Now, the fussiest thing I had to do was get the references abbreviating properly. We need an abbreviation database. Fortunately, I could download the abbreviation database from the Web of Science as a .csv file and then convert it to a JSON file. This was Stephen’s idea. I had to deal with a couple of badly behaving characters from some journal titles. This script, if embedded in your document, will download the .csv for you and then make the abbreviation database for you. That way your citations will say, “J Clin Pathol” and not “Journal of Clinical Pathology” etc.

2.5 Citation Management

Now we can proceed to cite articles from our .bib file freely inserting syntax like this: [@shannon2017]. Shannon wrote this interesting article on symmetric dimethylarginine (1), Stephen wrote about wellness initiatives with Dr. Diamandis (2) and Dan wrote a paper about PTH when he was a resident (3).

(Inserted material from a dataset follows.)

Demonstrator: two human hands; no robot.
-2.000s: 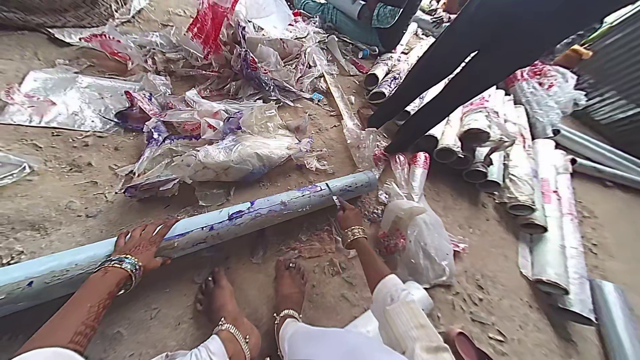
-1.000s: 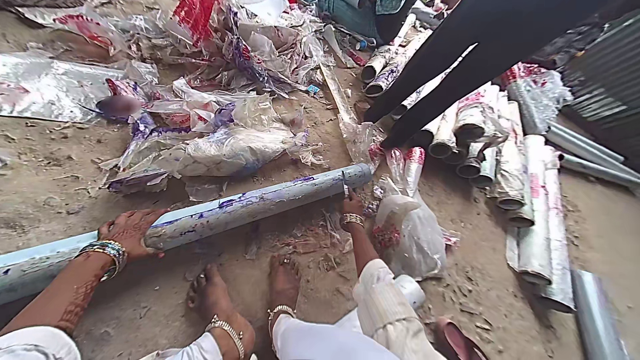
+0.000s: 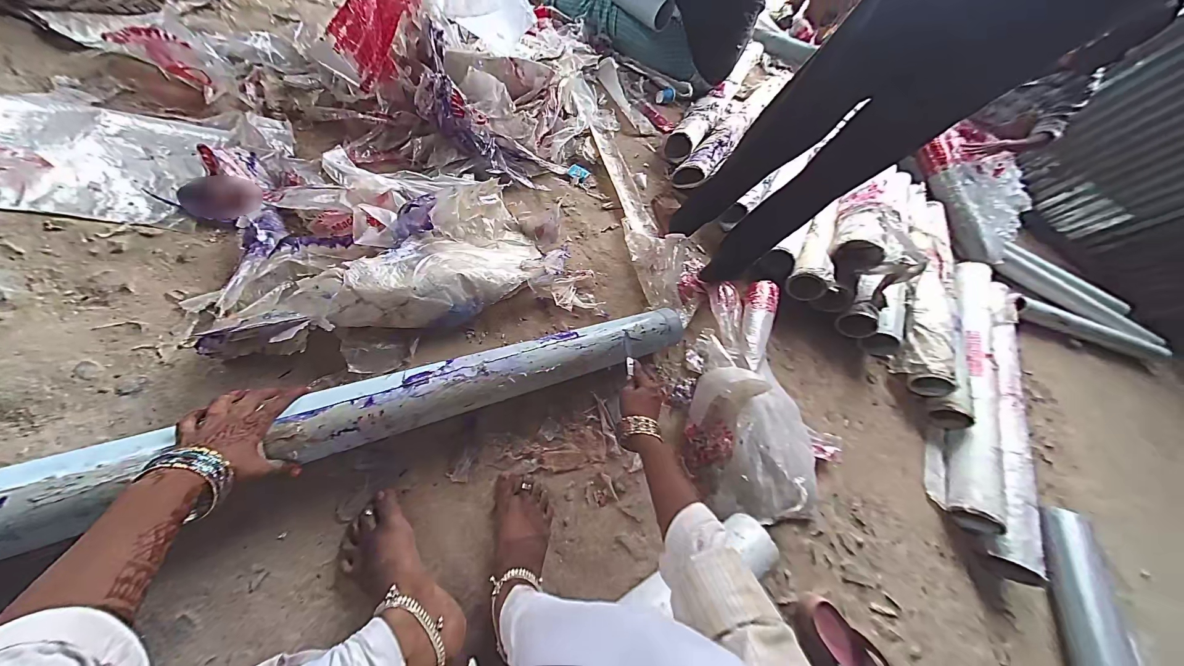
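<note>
A long pale grey-blue plastic pipe (image 3: 481, 375), stained purple, lies slantwise on the dirt in front of my bare feet. My left hand (image 3: 239, 430) rests over the pipe left of my feet, its palm on the surface and fingers curved over it. Near the pipe's right end, my right hand (image 3: 642, 398) is closed on a small tool with a light metal blade (image 3: 630, 363), whose upper part touches the pipe's side. The tool's handle is hidden in my fingers, so its exact kind cannot be told.
Torn plastic film (image 3: 407, 277) is heaped beyond the pipe. A clear plastic bag (image 3: 763, 444) stands beside my right forearm. Wrapped pipes (image 3: 976, 398) lie in rows at the right, near a corrugated metal sheet (image 3: 1101, 176). A person's dark-clothed legs (image 3: 823, 120) stand beyond the pipe's right end.
My right hand has moved down from the pipe's upper side to its near side, around the right end. My left hand stays on the pipe.
</note>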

That makes for a total of 3 citations in this manuscript. (1–3)

3 Reporting Your Results

3.1 Figures

You can embed figures in R Markdown as local images or hyperlinks as follows:

![Grumpy Cat does not care about reproducibility](grumpy.jpg)

Grumpy Cat does not care about reproducibility

Grumpy Cat does not care about reproducibility

If you need to do cross-referencing of figures in your document which will change automatically for you if you insert another figure, you can do this by inserting your figure with an R code-chunk and giving the code-chunk a name.

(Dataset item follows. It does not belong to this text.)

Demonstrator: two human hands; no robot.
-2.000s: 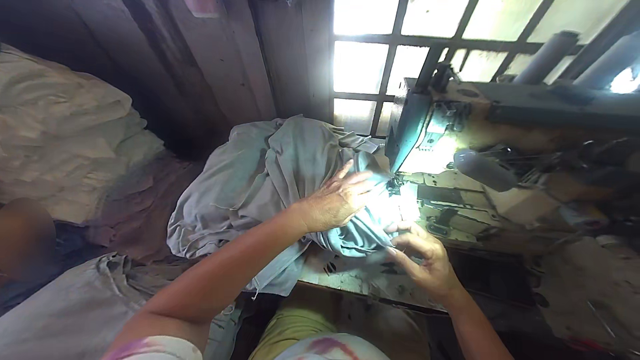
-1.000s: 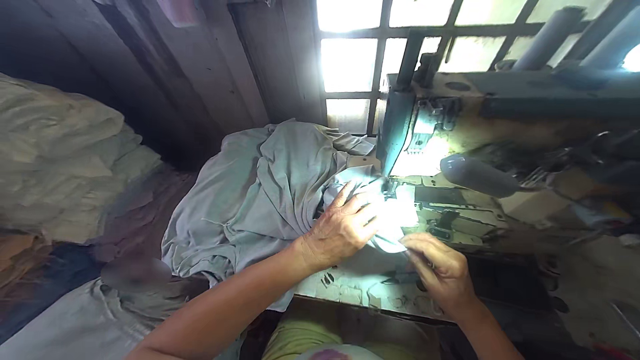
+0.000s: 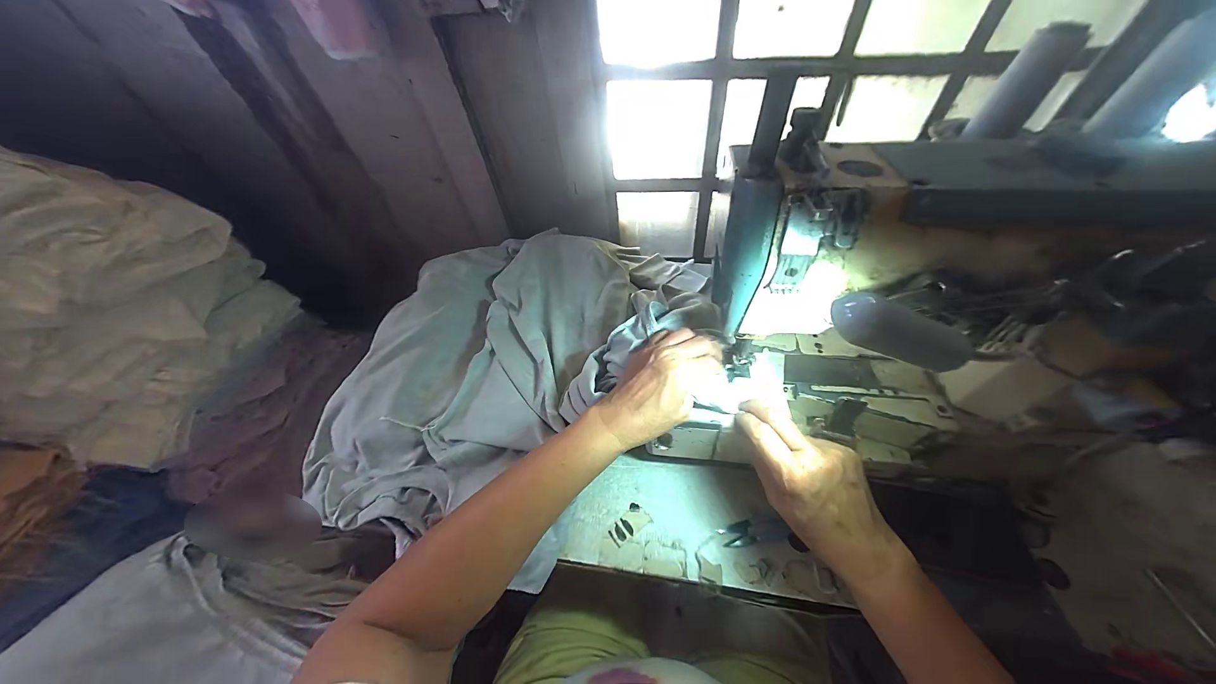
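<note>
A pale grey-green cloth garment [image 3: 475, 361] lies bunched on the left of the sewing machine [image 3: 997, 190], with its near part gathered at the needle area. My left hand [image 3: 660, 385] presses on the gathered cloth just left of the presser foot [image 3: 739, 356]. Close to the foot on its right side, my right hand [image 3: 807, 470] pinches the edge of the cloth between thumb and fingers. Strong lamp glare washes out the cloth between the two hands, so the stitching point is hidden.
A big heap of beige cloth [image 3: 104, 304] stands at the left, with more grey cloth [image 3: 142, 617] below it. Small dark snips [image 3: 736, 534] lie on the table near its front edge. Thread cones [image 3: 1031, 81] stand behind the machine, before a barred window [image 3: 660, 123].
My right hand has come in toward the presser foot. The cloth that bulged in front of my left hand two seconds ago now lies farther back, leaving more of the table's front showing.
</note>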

This is the ancient aliens guy.

Figure 3.1: This is the ancient aliens guy.

Then you can reference your code chunk using syntax like this: See figure \@ref(fig:ancient-aliens)

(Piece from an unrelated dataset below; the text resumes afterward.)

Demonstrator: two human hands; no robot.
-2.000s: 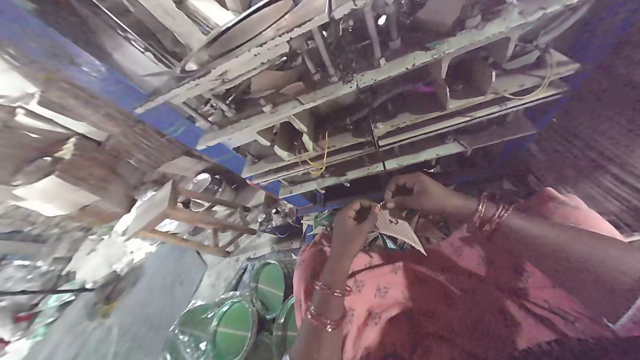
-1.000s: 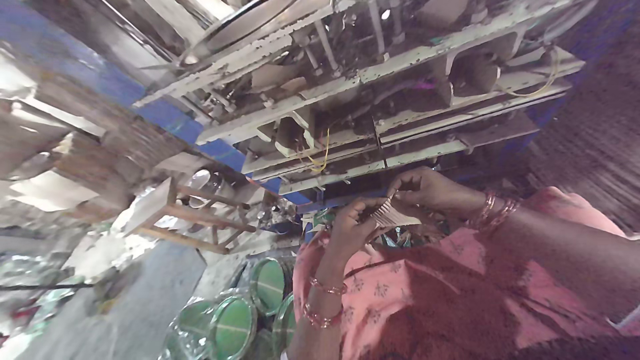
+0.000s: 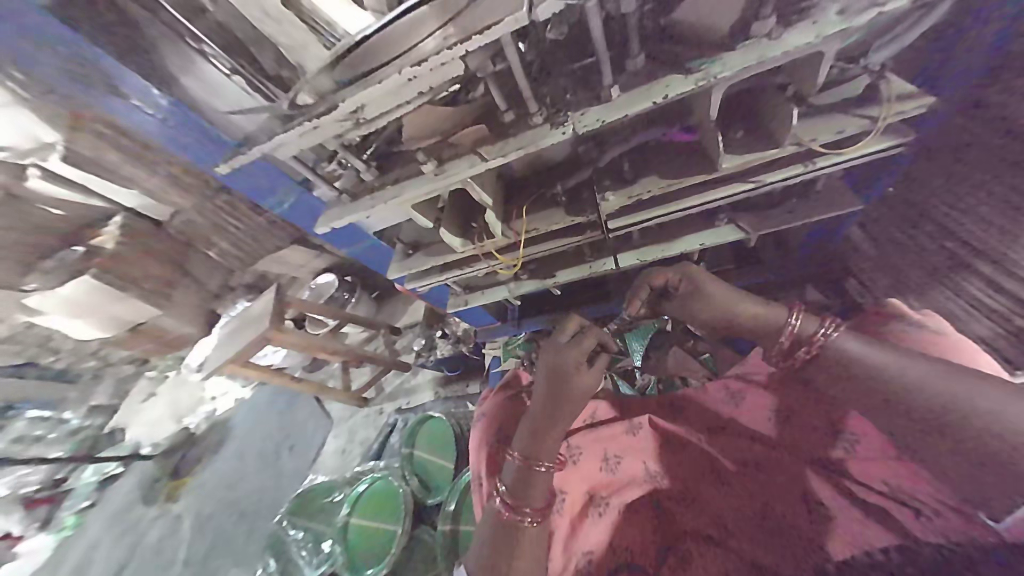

and you will automatically create appropriately cross-referenced figures that get automatically numbered like this: See figure 3.1. Of course the hallmark of the reproducibility to embed R code right into the document. See for example figure 3.2

 

This is a reproducible figure

Figure 3.2: This is a reproducible figure

3.2 Inline Calculations

When you are reporting your amazing results you can have inline code calculations by syntax that looks like this: `r round(median(x),1)` and would result in the median value of \(x\) being reported as 43.9 mmol/L.

3.3 Tables

Tables are not a problem either and can be made with the kable() function of the knitr package or with the xtable package. Tables can be crossreferenced analogously to figures. See table 3.1

Table 3.1: This is a great table
First Second Third
1 2 2
2 3 6
3 4 12
4 5 20
5 6 30

3.4 Math

Math works pretty magically using \(\LaTeX\) syntax. For example inline math can be done like so $\sin^2x + \cos^2x = 1$. This will result in: \(\sin^2x + \cos^2x = 1\). And math can also be done as a code block like so:

Gauss’ Law says: \[
\oint_S {E_n dA = \frac{1}{{\varepsilon _0 }}} Q_{inside}
\]

Equations can be cross-referenced just like tables and figures.

4 Conclusion

I hope this makes writing a reproducible paper easier for you. A minimal template to produce output in PDF is here. And the PDF output itself is here. You’ll need \(\LaTeX\) installed of course.

 

Parting Thought

You can cite books too and get Greek letters too:

“Very truly I tell you,” Jesus answered, “before Abraham was born, \(\varepsilon\gamma\omega\) \(\varepsilon\iota\mu\iota\) (I Am)!” (4)

References

1. Brooks ER, Haymond S, Rademaker A, Pierce C, Helenowski I, Passman R, et al. Contribution of symmetric dimethylarginine to gfr decline in pediatric chronic kidney disease. Pediatr Nephrol. Springer; 2017;1–8.

2. Li M, Diamandis EP, Paneth N, Yeo K-TJ, Vogt H, Master SR. Wellness initiatives: Benefits and limitations. Clin Chem. Clinical Chemistry; 2017;63:1063–8.

3. Holmes DT, Levin A, Forer B, Rosenberg F. Preanalytical influences on DPC IMMULITE 2000 intact PTH assays of plasma and serum from dialysis patients. Clin Chem. Clinical Chemistry; 2005;51:915–7.

4. John the A, Chist J, Spirit H, God F. The Gospel According to John, 8:58. 1 Heavenly Way: Hosannah Press; 80AD.